__Work request__. The records below hold a stretch from the line with "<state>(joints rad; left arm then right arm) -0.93" through the line with "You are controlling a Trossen"; return exactly those lines, ends included, and nothing more.

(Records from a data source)
┌──
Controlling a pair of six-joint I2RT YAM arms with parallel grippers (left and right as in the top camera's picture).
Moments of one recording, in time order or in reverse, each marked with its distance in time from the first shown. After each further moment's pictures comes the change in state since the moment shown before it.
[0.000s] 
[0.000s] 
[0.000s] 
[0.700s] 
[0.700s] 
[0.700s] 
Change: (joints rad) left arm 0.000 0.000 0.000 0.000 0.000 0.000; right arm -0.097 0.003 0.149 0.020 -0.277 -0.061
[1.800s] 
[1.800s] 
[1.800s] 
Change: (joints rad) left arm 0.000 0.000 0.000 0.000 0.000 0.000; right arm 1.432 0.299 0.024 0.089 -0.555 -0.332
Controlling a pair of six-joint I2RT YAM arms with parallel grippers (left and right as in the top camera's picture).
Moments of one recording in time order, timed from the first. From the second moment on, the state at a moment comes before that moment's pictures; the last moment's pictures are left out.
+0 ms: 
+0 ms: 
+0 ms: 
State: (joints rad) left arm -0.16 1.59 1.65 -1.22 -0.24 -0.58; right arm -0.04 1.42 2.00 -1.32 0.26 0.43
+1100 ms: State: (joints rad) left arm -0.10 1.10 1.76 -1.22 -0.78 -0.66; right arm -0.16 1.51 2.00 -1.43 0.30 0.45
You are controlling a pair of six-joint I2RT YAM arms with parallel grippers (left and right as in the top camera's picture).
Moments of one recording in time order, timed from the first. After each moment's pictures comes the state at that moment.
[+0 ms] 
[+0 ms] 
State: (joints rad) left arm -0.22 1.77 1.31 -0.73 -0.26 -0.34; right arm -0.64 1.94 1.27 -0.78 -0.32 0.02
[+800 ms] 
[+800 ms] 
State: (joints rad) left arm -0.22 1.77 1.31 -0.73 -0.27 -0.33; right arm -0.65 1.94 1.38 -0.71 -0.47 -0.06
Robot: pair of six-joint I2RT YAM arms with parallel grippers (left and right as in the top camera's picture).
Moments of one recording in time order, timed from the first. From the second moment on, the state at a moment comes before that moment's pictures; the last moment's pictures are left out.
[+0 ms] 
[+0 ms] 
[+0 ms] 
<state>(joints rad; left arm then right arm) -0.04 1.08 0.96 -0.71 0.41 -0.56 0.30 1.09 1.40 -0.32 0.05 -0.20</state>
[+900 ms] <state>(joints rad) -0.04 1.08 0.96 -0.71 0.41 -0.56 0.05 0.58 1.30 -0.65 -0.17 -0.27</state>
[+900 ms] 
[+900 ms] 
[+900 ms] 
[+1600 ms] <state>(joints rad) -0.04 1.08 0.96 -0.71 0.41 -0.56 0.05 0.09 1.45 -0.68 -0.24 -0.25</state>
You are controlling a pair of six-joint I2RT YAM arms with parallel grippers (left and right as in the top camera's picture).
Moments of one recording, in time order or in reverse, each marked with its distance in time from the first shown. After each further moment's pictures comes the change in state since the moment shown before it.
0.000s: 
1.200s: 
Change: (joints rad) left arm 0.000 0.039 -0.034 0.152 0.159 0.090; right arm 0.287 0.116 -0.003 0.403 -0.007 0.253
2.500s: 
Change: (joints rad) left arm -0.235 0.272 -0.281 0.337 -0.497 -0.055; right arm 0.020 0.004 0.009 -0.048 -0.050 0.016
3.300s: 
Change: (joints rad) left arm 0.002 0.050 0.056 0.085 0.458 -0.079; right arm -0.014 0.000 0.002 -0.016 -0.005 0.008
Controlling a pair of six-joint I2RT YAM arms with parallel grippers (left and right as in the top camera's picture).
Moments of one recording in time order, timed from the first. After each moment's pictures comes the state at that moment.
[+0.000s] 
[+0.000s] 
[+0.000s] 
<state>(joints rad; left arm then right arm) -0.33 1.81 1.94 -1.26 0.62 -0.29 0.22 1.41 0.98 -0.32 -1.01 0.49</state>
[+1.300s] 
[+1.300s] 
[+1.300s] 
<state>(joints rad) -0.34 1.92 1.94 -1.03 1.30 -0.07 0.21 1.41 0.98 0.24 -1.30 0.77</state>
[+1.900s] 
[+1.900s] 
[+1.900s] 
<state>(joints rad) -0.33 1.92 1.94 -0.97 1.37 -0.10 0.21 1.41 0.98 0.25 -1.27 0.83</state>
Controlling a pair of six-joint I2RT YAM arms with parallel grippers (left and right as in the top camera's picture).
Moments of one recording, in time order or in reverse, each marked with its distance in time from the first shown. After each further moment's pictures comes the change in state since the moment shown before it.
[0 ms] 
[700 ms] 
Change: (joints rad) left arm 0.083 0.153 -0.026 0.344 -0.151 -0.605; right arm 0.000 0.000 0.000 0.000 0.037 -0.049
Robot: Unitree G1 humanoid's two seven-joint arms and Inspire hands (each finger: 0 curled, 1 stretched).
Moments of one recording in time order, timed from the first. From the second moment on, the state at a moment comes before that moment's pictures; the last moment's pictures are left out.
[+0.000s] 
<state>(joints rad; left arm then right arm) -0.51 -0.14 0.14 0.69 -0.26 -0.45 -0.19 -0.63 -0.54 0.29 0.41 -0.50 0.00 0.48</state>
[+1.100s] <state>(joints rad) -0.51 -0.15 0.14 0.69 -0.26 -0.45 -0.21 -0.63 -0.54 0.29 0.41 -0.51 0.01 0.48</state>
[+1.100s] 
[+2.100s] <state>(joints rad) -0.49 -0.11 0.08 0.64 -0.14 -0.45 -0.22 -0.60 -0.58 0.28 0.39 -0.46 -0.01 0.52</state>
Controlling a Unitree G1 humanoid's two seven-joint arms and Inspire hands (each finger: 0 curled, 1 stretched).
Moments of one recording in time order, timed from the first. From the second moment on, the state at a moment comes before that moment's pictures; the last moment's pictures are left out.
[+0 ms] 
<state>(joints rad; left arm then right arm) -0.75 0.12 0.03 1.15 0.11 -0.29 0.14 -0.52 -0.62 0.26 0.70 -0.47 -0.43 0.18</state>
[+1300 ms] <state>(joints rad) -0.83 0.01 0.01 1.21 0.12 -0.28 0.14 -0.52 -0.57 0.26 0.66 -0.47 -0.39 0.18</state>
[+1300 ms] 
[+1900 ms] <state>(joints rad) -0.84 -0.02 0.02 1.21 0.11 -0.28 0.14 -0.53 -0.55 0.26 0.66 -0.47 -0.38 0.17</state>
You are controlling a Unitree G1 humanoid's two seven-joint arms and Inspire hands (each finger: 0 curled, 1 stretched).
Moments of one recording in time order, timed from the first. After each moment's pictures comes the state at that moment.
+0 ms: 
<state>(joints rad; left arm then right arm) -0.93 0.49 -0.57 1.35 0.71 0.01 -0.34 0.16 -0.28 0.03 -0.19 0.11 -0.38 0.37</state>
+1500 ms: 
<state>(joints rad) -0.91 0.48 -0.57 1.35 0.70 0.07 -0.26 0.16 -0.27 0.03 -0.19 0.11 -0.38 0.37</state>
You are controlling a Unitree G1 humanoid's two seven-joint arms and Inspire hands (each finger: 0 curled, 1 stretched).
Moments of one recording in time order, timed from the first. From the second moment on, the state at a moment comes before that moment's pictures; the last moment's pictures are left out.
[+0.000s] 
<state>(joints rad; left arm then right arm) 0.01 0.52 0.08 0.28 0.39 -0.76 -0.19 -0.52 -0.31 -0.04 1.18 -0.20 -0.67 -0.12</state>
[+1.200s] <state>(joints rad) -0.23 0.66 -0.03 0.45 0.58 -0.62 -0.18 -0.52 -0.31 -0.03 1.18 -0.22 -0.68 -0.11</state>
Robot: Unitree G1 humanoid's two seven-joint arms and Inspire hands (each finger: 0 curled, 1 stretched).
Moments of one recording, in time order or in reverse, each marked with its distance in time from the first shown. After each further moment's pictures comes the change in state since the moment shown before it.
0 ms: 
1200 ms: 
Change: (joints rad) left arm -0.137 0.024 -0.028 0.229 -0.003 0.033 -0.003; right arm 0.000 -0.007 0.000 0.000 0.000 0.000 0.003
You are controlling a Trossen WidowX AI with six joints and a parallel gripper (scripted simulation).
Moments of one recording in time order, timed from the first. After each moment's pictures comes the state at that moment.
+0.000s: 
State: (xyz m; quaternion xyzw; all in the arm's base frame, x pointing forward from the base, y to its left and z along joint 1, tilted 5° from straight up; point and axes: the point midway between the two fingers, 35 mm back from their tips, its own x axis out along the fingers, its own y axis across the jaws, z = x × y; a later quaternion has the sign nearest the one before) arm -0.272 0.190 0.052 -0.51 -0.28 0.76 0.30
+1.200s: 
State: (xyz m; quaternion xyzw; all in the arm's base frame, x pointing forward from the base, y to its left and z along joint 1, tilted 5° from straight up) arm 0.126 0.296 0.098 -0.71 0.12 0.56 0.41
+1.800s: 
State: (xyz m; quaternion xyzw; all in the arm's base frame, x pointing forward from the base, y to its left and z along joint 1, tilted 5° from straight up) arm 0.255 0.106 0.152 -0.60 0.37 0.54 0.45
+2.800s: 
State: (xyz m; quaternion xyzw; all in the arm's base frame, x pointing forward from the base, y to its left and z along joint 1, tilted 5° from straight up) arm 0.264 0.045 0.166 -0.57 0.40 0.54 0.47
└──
__Answer space__.
<state>(joints rad; left arm then right arm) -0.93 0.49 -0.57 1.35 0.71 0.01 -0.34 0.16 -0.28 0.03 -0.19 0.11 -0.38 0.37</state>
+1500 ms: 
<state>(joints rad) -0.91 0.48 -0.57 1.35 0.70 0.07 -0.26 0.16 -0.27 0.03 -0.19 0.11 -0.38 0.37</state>
You are controlling a Unitree G1 humanoid's two seven-joint arms and Inspire hands (each finger: 0 curled, 1 stretched).
Moments of one recording in time order, timed from the first. From the second moment on, the state at a moment comes before that moment's pictures; the last moment's pictures are left out.
[+0.000s] 
<state>(joints rad; left arm then right arm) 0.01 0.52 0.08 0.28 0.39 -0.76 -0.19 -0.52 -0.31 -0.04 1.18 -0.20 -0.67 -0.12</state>
[+1.200s] <state>(joints rad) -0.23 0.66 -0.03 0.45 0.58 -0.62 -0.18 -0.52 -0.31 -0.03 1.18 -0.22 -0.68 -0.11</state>
Robot: Unitree G1 humanoid's two seven-joint arms and Inspire hands (each finger: 0 curled, 1 stretched).
Moments of one recording, in time order or in reverse, each marked with its distance in time from the first shown. After each further moment's pictures comes the change in state since the moment shown before it.
0 ms: 
1200 ms: 
Change: (joints rad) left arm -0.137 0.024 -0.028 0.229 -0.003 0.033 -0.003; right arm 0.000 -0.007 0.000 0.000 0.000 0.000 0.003
You are controlling a Trossen WidowX AI with six joints and a parallel gripper (scripted simulation).

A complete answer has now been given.